■ Task brief:
Produce a word-for-word copy of the data that follows, excluding images.

* * * *

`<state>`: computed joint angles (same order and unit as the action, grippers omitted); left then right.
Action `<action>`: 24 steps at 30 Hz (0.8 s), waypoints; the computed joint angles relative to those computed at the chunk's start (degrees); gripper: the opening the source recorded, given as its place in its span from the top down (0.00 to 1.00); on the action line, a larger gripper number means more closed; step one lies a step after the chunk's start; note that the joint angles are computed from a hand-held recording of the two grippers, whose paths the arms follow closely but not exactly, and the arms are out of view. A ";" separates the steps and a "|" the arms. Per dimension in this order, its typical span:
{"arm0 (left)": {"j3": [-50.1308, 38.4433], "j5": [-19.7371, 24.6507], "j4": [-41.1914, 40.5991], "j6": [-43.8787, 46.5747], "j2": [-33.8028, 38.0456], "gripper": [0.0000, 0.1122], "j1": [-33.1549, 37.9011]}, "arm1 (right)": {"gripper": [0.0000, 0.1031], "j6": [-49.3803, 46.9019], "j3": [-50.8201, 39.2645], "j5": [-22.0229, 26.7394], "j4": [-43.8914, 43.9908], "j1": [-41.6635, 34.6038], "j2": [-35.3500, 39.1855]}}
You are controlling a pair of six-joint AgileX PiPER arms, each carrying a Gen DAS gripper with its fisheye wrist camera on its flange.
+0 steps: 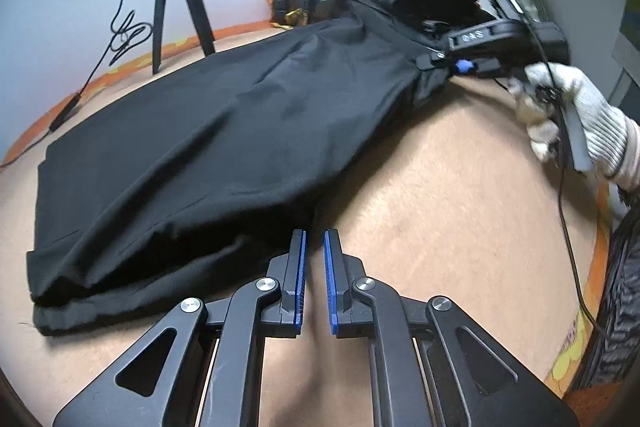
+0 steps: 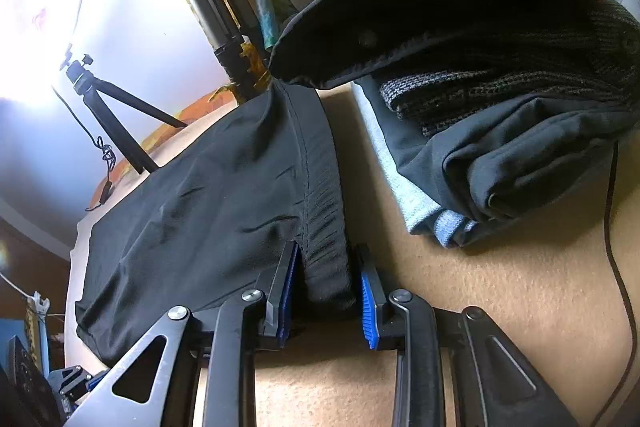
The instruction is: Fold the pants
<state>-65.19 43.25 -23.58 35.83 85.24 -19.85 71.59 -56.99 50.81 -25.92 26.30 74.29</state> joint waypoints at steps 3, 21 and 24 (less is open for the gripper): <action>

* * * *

■ Response area:
`<state>`: computed joint angles (same order and unit as the action, grippers omitted); left then right.
Action `<action>`: 24 steps at 30 Hz (0.8 s), waypoints; the computed joint angles relative to those computed at the chunk's start (degrees); gripper: the opening the source recorded, given as its place in its span from the top down (0.00 to 1.00); on the action line, a larger gripper number means more closed; step one lies a step after the chunk's start; note that the joint angles are computed from a hand-held recording of the two grippers, whose paths the arms follow closely but not exactly, and the arms are out of view. A ";" separates the steps and a "|" the arms. Per dimension in this order, its typical span:
{"arm0 (left)": {"j3": [-50.1308, 38.4433], "j5": [-19.7371, 24.6507], "j4": [-41.1914, 40.5991], "j6": [-43.8787, 46.5747], "j2": [-33.8028, 38.0456], "gripper": [0.0000, 0.1122], "j1": [-33.1549, 37.9011]}, "arm1 (right)": {"gripper": [0.0000, 0.1031], "j6": [-49.3803, 46.9019], "j3": [-50.8201, 39.2645], "j5": [-22.0229, 26.7394], "j4": [-43.8914, 43.9908], "j1": [-41.6635, 34.6038], "j2": [-35.3500, 39.1855]}}
You are controlling a pair of six-joint AgileX PiPER arms, each carrying a Gen DAS gripper with its fisheye wrist camera on its flange.
+0 steps: 
+0 steps: 
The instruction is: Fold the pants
<state>-65.19 43.25 -23.58 35.83 85.24 -19.85 71.59 -56.99 50.81 -25.92 26.30 74.29</state> joint waypoints at steps 3, 21 and 24 (less is open for the gripper): <action>

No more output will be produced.